■ **GOAL OF THE EXERCISE**
Beneath this line are the data; copy exactly the part of them that opens with the line containing "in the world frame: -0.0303" and closes with the line containing "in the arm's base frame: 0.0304", and only that part.
Top of MATERIAL PROVIDED
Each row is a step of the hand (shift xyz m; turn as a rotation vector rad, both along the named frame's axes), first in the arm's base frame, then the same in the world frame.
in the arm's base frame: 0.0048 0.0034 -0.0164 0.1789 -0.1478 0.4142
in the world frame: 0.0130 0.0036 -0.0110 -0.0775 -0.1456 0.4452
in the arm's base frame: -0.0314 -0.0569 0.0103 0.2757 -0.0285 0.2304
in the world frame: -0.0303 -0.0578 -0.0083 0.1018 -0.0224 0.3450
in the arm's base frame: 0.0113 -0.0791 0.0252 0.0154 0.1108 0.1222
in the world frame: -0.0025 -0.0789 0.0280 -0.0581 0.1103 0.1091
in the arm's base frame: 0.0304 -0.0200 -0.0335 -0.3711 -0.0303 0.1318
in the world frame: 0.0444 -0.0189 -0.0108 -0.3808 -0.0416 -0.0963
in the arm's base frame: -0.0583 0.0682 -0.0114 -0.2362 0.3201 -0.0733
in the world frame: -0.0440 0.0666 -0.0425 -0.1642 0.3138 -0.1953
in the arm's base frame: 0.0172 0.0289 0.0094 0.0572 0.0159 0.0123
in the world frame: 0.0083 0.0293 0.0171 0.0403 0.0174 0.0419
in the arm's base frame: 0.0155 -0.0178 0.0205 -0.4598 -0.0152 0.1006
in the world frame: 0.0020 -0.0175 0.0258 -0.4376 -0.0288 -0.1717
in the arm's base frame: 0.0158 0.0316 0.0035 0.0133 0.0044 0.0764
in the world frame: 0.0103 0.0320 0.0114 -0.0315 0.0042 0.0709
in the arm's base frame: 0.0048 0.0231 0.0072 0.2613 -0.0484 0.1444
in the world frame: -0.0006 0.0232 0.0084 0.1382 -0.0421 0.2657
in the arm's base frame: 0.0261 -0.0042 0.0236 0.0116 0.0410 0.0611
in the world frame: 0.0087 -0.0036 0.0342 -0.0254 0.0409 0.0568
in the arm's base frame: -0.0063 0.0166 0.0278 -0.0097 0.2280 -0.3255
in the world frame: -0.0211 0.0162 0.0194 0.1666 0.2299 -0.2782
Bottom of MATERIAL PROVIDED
■ **SOLUTION**
in the world frame: -0.0303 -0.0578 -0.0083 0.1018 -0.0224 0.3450
in the arm's base frame: 0.0113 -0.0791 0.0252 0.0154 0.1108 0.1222
in the world frame: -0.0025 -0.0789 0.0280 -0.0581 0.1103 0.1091
in the arm's base frame: 0.0304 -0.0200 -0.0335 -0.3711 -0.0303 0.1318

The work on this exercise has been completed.